L’obiettivo è quello di incrementare il commercio di beni, servizi e investimenti sul mercato canadese. Diverse le prese di posizione. Tra universo agroalimentare e politica ci sono favorevoli e contrari. Da una parte l'occasione di business, dall'altra preoccupazione per l'autenticità dei prodotti

di Gabriele Ancona
vicedirettore
 
21 settembre 2017 | 11:38

Entra in vigore il Ceta Tra business e tutela del Made in Italy

L’obiettivo è quello di incrementare il commercio di beni, servizi e investimenti sul mercato canadese. Diverse le prese di posizione. Tra universo agroalimentare e politica ci sono favorevoli e contrari. Da una parte l'occasione di business, dall'altra preoccupazione per l'autenticità dei prodotti

di Gabriele Ancona
vicedirettore
21 settembre 2017 | 11:38
 

Entra oggi in vigore il Ceta (Comprehensive economic and trade agreement), l’accordo commerciale di libero scambio firmato il 30 ottobre 2016 da Ue e Canada. L’obiettivo primario è quello di incrementare il commercio di beni, servizi e investimenti sul mercato canadese. Un via libera in realtà solo provvisorio, in attesa della ratifica dei singoli parlamenti nazionali e regionali dell’Unione europea, ma che comunque comporterà l’applicazione di tutte le disposizioni più importanti come il riconoscimento e tutela delle Dop italiane, l’aumento progressivo delle quote export e una riduzione dei dazi, soprattutto per i prodotti lattiero-caseari.Il Ddl di ratifica del Ceta ha guadagnato il primo sì in commissione Esteri del Senato il 27 giugno e ora è atteso in aula il 26 settembre. Non sarà una passeggiata. Fioccano le prese di posizione in Parlamento come all’esterno.

(Entra in vigore il Ceta Tra business e tutela del Made in Italy)

Dura la Coldiretti. «Per la prima volta nella storia - si denuncia - l’Unione Europea legittima in un trattato internazionale la pirateria alimentare a danno dei prodotti Made in Italy più prestigiosi, accordando esplicitamente il via libera alle imitazioni che sfruttano i nomi delle tipicità nazionali, dall’Asiago alla Fontina, dal Gorgonzola ai Prosciutti di Parma e San Daniele, ma sarà anche liberamente prodotto e commercializzato dal Canada il Parmigiano Reggiano con la traduzione di parmesan».

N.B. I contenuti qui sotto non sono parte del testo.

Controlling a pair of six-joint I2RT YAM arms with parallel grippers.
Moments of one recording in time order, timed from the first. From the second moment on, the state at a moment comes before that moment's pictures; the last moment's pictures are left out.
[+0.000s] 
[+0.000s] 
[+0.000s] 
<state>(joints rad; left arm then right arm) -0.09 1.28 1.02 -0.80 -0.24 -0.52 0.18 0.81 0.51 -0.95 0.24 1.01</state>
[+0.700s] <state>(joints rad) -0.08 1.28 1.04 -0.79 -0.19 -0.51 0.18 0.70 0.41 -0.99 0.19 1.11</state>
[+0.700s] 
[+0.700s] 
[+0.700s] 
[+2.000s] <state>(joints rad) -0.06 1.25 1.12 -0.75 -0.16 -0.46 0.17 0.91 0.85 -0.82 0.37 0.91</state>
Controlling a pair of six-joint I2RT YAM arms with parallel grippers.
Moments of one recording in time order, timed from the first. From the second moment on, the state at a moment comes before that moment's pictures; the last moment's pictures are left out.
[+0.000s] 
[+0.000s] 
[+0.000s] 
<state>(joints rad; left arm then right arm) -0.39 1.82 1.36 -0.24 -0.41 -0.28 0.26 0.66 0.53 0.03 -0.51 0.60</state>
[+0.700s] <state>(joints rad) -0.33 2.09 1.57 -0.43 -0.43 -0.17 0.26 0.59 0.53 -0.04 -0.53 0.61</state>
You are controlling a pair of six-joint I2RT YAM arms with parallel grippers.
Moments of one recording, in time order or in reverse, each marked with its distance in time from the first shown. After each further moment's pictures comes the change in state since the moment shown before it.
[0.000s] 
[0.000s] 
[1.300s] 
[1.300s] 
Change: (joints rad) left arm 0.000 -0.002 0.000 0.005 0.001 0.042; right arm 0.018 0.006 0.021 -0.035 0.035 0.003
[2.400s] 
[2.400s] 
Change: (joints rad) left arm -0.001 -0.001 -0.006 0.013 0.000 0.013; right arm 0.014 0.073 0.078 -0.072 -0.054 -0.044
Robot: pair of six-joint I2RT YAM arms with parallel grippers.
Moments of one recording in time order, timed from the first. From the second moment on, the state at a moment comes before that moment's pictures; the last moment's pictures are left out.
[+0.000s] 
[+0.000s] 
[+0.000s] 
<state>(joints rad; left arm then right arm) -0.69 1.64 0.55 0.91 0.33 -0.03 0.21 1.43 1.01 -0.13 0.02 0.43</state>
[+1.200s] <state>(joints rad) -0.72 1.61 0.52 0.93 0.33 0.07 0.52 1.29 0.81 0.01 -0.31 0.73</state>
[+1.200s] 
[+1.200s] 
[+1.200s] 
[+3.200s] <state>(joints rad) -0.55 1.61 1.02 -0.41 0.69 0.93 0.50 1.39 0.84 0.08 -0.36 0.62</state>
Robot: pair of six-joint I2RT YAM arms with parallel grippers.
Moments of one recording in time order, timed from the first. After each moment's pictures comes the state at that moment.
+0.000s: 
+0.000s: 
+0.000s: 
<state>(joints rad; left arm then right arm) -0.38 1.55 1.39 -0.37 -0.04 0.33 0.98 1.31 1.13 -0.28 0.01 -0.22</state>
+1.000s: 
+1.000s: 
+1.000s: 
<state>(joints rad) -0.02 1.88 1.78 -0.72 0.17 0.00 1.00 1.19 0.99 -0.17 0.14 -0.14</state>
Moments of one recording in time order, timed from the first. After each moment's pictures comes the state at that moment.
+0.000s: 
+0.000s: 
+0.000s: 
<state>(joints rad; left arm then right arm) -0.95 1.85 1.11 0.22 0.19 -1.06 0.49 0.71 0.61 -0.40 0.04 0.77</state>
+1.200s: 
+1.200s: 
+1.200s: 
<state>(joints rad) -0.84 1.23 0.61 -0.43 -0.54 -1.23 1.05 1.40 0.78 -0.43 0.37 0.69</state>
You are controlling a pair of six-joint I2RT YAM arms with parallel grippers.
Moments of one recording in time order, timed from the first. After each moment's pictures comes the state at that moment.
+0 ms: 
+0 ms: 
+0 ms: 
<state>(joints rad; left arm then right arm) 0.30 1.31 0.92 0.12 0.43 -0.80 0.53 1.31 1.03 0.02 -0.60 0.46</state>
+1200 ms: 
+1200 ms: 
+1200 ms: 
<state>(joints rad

Smorza i toni Nicola Bertinelli, presidente Consorzio del Parmigiano Reggiano. «Una certa problematicità - puntualizza - si ha in merito al termine “parmesan”. Nonostante la nostra opposizione e dissenso, questo termine sarà, come è già ora, considerato generico per indicare una categoria di prodotto, alla stregua di “mozzarella”. Il Consorzio sostiene da sempre che questo genera confusione nella mente dei consumatori. Proprio per questo si è ottenuto che il “parmesan” prodotto in Canada innanzitutto non potrà entrare in Europa e, sul mercato canadese, non potrà essere abbinato a riferimenti che riconducono all’Italia (come per esempio le bandiere tricolore, o immagini di monumenti italiani, ndr), proprio per ridurre l’inganno presso i consumatori canadesi».

«Il Consorzio del Parmigiano Reggiano - prosegue - vede l’espansione delle vendite sui mercati internazionali un passaggio strategico indispensabile per tutelare i redditi dei produttori. In particolare considera il Nord America tutto, Stati Uniti e Canada, come un’importante opportunità per il nostro formaggio, in quanto il consumatore nordamericano è ben disposto al consumo dei formaggi a pasta dura come il Parmigiano Reggiano. Ne sono conferma i dati di esportazione verso questi mercati nel 2016, con un incremento del 6,8% per gli Usa e addirittura un +20,2% per il Canada, che con 2.206,8 tonnellate esportate, pari al 4,8% delle esportazioni totali di Parmigiano Reggiano, è il quinto Paese nella graduatoria tra gli importatori. Quindi il giudizio sul Ceta non può prescindere da questi andamenti, visto che l’accordo prevede il raddoppio della quantità di formaggi europei esportati in Canada. Inoltre, in seguito al Ceta, il termine Parmigiano Reggiano in quel Paese sarà di sola ed esclusiva proprietà del Consorzio. Possiamo quindi concludere che, per quanto riguarda il Parmigiano Reggiano, il Ceta non è una minaccia. Ovviamente dovremo lavorare ancora di più perché anche il termine “parmesan” in un futuro in Canada sia riferito solo al nostro prodotto».

Sulla stessa linea anche Massimiliano Giansanti, presidente Confagricoltura. «La regolamentazione del commercio internazionale dei prodotti agricoli e agroalimentari - sottolinea - deve tendere ad armonizzare le normative su sicurezza e qualità e a eliminare gli ostacoli che tutti i Paesi del mondo frappongono all’ingresso dei nostri prodotti. In quest’ottica mi sembra che siano più gli elementi positivi di quelli negativi dell’accordo Ceta, che potrà favorire le esportazioni dei prodotti agroalimentari europei e italiani in Canada e contrastare le contraffazioni. Il nostro mercato è il mondo e dobbiamo aiutare i prodotti italiani a essere sempre più presenti nei mercati internazionali, per generare sempre più valore aggiunto anche per l'agricoltura».

Pollice verso da parte di Regione Lombardia. «Il 12 luglio scorso - spiega l’assessore all’Agricoltura Gianni Fava - ha deliberato all'unanimità la propria contrarietà al trattato. Il nostro mercato principale resta l'Europa, da 34 anni ormai funziona il sistema delle Dop, che ci ha permesso di affermare il principio nell'ambito del quale ogni Dop può essere tutelata in uno Stato membro, e che ha consentito a buona parte dei nostri consorzi impegnati sui mercati esteri di far ritirare partite di prodotto che abusavano del marchio. Il sistema delle Dop non può essere smontato, e il Ceta incide pesantemente sulla sua tenuta».

Differente lo scenario immaginato dall’Associazione italiana consorzi indicazioni geografiche. «A parte le innegabili prospettive commerciali per i formaggi che beneficeranno del raddoppio delle quote di importazione in Canada - commenta il segretario Leo Bertozzi - il risultato basilare per il sistema Dop/Igp è il riconoscimento da parte del Canada del principio delle denominazioni tutelate: questo a fronte del persistente e sempre più forte contrasto al sistema europeo di tutela delle denominazioni che invece porta avanti il Ccfn (Consortium for common food names) Usa».